Task item - Please copy out each line of the listing that contains the word "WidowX".

Records for this exercise -
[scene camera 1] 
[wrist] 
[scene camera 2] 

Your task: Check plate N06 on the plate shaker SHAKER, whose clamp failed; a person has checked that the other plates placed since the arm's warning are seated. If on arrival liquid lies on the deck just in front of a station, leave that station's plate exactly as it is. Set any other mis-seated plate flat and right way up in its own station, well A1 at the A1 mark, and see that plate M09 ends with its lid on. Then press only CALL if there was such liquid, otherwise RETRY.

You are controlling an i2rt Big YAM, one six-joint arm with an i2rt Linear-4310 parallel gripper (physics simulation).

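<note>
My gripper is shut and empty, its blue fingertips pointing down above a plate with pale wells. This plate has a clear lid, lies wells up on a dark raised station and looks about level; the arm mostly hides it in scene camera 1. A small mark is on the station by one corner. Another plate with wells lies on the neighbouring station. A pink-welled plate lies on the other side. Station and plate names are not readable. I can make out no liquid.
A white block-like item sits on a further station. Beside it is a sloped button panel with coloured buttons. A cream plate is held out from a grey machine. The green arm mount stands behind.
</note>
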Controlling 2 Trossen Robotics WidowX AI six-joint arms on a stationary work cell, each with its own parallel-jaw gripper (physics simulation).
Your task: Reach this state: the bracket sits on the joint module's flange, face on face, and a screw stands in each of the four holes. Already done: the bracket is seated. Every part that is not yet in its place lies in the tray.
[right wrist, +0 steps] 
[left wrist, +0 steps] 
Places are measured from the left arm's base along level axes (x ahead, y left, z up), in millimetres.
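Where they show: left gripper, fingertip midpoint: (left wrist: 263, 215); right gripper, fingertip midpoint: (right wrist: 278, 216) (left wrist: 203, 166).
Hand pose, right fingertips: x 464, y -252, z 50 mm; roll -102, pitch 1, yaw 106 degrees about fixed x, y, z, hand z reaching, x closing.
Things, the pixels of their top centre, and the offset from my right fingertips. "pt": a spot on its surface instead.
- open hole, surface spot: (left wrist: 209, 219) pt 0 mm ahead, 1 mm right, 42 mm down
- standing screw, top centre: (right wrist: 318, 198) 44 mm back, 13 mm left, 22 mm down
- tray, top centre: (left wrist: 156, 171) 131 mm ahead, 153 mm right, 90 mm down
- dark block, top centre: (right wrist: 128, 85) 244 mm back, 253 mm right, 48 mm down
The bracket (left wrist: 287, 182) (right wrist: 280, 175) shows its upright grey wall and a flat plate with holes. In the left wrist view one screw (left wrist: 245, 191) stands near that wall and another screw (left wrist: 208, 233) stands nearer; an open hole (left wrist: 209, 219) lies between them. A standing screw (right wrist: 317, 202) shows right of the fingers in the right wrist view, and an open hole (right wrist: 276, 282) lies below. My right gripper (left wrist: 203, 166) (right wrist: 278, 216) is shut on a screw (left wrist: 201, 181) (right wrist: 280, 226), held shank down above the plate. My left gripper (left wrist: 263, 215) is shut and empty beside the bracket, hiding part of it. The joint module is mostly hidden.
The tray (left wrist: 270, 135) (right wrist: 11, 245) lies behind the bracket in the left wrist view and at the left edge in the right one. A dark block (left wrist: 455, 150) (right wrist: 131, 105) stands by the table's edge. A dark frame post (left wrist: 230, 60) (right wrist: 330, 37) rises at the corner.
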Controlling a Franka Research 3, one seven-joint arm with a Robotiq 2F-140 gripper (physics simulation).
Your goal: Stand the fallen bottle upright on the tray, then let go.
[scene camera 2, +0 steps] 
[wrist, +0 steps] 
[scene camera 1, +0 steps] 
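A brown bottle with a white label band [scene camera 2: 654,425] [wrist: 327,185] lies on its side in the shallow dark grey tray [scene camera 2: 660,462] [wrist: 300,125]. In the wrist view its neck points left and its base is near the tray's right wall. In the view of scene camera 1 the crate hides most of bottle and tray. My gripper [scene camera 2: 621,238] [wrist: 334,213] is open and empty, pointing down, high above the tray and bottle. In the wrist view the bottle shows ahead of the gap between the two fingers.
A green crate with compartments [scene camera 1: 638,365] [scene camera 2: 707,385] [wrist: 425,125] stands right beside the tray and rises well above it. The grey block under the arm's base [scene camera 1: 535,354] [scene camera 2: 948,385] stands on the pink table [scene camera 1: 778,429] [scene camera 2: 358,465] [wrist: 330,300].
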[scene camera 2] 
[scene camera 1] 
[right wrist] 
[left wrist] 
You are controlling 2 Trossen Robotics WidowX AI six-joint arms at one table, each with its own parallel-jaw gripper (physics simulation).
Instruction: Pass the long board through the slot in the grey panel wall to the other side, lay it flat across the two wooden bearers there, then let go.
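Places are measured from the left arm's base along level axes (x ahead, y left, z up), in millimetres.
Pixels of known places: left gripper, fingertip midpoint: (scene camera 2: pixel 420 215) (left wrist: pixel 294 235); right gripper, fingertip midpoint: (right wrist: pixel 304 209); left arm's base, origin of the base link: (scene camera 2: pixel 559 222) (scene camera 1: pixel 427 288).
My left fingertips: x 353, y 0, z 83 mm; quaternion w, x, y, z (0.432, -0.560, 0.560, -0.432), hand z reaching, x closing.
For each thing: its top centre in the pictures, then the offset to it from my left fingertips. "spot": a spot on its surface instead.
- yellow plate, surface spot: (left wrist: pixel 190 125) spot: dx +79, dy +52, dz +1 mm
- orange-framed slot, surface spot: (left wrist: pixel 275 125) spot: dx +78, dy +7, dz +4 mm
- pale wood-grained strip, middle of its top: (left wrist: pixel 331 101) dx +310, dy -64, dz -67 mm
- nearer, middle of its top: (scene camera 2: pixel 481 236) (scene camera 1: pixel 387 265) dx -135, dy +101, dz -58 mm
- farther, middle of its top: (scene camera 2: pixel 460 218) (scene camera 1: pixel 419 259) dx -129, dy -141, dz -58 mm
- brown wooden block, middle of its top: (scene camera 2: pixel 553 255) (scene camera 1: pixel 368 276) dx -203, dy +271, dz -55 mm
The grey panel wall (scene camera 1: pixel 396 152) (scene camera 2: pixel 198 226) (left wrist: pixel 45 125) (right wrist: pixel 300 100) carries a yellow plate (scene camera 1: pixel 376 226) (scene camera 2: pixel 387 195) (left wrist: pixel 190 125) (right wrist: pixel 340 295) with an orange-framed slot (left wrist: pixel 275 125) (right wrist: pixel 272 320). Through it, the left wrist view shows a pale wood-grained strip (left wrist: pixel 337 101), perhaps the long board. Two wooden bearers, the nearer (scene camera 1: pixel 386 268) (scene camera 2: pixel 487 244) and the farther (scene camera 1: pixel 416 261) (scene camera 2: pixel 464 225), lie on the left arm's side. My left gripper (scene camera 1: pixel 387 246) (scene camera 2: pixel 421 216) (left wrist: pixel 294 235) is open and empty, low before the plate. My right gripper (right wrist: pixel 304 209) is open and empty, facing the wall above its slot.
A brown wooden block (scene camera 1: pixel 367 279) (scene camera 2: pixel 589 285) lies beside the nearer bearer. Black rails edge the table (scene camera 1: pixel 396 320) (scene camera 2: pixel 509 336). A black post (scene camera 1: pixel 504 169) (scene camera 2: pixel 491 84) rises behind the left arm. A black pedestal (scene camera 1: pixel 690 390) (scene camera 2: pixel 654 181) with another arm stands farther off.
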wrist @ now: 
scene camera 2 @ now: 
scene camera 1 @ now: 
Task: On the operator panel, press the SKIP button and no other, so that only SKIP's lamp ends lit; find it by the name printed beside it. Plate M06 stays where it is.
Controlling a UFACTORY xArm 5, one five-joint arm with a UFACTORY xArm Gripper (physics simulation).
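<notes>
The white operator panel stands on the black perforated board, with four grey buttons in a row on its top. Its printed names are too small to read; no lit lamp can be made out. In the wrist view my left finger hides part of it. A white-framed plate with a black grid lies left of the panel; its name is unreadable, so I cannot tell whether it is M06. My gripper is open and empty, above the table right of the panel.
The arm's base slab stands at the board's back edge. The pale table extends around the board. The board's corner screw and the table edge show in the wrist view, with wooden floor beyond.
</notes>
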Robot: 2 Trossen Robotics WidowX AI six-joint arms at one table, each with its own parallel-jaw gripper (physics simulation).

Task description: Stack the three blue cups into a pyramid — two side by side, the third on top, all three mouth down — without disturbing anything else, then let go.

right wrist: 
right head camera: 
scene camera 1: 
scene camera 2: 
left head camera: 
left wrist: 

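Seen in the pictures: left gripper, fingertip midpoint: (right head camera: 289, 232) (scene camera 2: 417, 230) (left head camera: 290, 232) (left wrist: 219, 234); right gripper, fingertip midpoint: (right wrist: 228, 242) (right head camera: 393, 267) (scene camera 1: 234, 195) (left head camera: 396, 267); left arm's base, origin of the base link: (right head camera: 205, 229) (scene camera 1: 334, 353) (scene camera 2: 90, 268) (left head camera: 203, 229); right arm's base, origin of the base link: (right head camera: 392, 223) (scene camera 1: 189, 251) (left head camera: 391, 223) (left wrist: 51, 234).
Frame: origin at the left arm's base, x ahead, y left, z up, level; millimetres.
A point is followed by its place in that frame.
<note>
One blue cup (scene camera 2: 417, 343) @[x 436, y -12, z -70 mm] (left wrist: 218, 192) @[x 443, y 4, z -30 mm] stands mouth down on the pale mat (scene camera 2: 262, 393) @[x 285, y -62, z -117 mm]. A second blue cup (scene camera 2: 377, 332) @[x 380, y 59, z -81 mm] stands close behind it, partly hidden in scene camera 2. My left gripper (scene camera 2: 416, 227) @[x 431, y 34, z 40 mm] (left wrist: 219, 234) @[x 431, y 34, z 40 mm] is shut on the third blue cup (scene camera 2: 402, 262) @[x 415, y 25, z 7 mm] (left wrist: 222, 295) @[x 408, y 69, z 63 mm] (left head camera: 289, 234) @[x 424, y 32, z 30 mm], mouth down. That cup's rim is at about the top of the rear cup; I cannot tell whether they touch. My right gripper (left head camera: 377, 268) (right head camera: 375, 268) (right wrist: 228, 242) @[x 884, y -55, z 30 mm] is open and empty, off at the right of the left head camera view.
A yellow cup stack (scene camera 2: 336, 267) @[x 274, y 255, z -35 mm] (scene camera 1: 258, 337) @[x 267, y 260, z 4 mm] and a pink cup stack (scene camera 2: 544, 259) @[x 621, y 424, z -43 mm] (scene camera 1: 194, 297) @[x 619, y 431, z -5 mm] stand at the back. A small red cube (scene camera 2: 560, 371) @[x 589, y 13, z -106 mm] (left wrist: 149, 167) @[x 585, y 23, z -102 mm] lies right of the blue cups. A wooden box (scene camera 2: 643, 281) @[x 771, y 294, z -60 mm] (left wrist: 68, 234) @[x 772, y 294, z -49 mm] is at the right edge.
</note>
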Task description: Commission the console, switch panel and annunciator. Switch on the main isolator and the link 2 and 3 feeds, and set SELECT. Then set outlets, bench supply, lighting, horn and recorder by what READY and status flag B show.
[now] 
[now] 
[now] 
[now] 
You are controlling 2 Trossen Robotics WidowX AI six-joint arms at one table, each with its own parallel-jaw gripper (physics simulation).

The completed task -
Controlling 2 Trossen Robotics WidowX AI six-joint arms on a stationary work cell, each with its own parallel-jaw gripper (physics simulation).
You are controlling 2 Trossen Robotics WidowX AI six-joint arms at one table, each with its own parallel-jaw gripper (physics simulation).
Robot: 2 Trossen Robotics WidowX AI six-joint arms at one table, each with its own parallel-jaw gripper (physics simulation).
You are controlling 2 Trossen Robotics WidowX AI six-joint arms at one table, each with its own parallel-jaw gripper (physics simulation).

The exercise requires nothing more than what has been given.